Los microplásticos, partículas menores de 5 mm, han conseguido lo que pocos materiales han logrado: ser una plaga moderna que no distingue entre tierra y agua. Se clasifican en dos tipos.
Están los microplásticos primarios, fabricados a propósito, como las microesferas de algunos productos de belleza. Y luego están los microplásticos secundarios, nacidos del desgaste de bolsas, botellas y redes de pesca, fragmentos que el sol y el viento se encargan de hacer cada vez más pequeños hasta convertirlos en el infierno en partículas que ahora enfrentamos.
Los microplásticos están en todas partes. Desde empaques de productos hasta textiles sintéticos, pasando por los neumáticos y productos de cuidado personal que usamos a diario. Se liberan sin que uno se dé cuenta al lavar la ropa y acaban en el agua, viajando por ríos y mares como si tuvieran un billete de ida a la catástrofe global.
A diferencia de otros materiales, los plásticos no desaparecen, no se descomponen como deberían. No. Se fragmentan en partículas cada vez más pequeñas, en un proceso que puede llevar cientos de años. Y su resistencia a la biodegradación, al tener una estructura polimérica tan compleja, los convierte en inquilinos permanentes de nuestro planeta.
Los microplásticos se acumulan en cualquier lugar: suelos, agua, atmósfera.
Microplásticos: el ser humano ingiere 1 millón de partículas al año a través del agua potable
Difícil es deshacerse de ellos, y cuando se fragmentan aún más, se vuelven más accesibles para la fauna marina, para los cultivos y, finalmente, para nosotros. No podemos llamarnos a engaño: lo que entra en la cadena alimentaria, tarde o temprano, termina en nuestro plato.
Esto no es un problema local. Es global. Estas diminutas partículas han sido encontradas en las profundidades del océano y en el hielo del Ártico. Y no contentas con eso, actúan como esponjas, absorbiendo contaminantes químicos: pesticidas, metales pesados, sustancias tóxicas. Es un desastre silencioso, sigiloso, pero devastador.

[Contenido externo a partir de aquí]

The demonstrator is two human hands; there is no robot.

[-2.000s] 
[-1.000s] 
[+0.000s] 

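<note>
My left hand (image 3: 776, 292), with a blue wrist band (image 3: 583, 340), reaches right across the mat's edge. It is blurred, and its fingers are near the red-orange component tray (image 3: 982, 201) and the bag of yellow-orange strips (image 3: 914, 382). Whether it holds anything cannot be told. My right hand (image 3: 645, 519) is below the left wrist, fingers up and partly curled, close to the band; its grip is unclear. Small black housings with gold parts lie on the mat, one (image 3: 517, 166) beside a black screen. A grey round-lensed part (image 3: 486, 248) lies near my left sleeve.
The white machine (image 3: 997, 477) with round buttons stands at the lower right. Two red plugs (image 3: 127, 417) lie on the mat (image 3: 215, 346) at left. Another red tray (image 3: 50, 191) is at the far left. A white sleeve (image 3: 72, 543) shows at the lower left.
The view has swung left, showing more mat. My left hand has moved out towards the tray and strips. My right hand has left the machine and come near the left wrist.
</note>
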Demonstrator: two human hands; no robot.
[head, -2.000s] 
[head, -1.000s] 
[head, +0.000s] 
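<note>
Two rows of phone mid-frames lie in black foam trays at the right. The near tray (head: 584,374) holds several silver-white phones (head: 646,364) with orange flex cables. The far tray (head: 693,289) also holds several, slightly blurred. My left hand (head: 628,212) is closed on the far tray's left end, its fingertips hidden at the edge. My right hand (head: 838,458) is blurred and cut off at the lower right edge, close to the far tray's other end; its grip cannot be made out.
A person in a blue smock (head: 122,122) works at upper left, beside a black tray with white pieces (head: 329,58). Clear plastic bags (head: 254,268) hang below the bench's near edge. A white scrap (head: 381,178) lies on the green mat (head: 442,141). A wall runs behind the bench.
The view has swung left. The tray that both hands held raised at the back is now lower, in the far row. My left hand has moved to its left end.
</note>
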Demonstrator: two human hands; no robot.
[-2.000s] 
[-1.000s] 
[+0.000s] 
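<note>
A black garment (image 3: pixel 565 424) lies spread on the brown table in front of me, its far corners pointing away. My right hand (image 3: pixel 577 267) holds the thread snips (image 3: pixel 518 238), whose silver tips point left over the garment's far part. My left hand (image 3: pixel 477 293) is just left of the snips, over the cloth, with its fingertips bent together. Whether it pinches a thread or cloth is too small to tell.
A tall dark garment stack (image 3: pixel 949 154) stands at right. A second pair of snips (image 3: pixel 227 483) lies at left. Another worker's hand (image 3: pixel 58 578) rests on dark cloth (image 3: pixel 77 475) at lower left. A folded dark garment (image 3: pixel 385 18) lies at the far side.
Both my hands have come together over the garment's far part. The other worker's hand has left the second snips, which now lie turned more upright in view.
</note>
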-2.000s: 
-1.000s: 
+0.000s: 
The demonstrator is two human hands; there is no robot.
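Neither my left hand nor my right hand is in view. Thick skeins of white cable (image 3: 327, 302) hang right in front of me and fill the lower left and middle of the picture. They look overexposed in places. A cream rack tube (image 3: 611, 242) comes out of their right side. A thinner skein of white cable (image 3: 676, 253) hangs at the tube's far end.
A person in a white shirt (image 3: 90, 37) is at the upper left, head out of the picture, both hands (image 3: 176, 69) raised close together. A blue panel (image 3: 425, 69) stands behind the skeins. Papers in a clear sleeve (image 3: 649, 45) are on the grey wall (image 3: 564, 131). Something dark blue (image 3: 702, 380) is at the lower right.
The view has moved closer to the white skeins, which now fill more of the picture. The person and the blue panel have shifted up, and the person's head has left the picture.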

Los peces, las aves, todos los animales acuáticos están llenos de microplásticos. Y nosotros, claro, nos los comemos en mariscos, en sal marina, en el agua potable. Y aunque los científicos aún están tratando de descifrar el daño exacto que nos están haciendo, hay suficientes preocupaciones como para no tomárselo a la ligera.
La ingesta de microplásticos puede dañar las células, provocar inflamaciones. Los que contienen aditivos tóxicos pueden liberar esos venenos dentro de nuestros cuerpos.
Ya se han encontrado microplásticos en la sangre humana, en la placenta, en los pulmones. Pero no sabemos del todo qué hacen ahí. Lo que sí sabemos es que la exposición crónica a través de la comida o el aire puede afectar nuestro sistema inmunológico, respiratorio y endocrino. Es una bomba de relojería, pero aún estamos adivinando cuándo y cómo va a estallar.
¿Qué se puede hacer? Reducir la producción de plásticos, claro. Prohibir los plásticos de un solo uso y fomentar alternativas biodegradables. Mejorar la gestión de residuos, porque hasta que no empecemos a reciclar en serio, esto seguirá siendo un mal chiste. Fomentar la investigación en materiales alternativos, desarrollar tecnologías para filtrar los microplásticos del agua y el aire. Y, sobre todo, concientizar a la gente, hacerles entender que este problema es tan suyo como de todos.
Y ahí entra la diplomacia científica. La única manera de enfrentar este monstruo de mil cabezas es con un esfuerzo global. Proyectos de investigación internacional, tratados que regulen la producción y el uso de plásticos, tecnología avanzada para filtrarlos, recursos financieros destinados a combatir esta plaga. Porque, al final del día, los microplásticos no conocen fronteras. Y hacemos algo ya, o los microplasticos seguirán ganando terreno.
El plástico no olvida. Y nosotros, al parecer, tampoco hemos aprendido nada.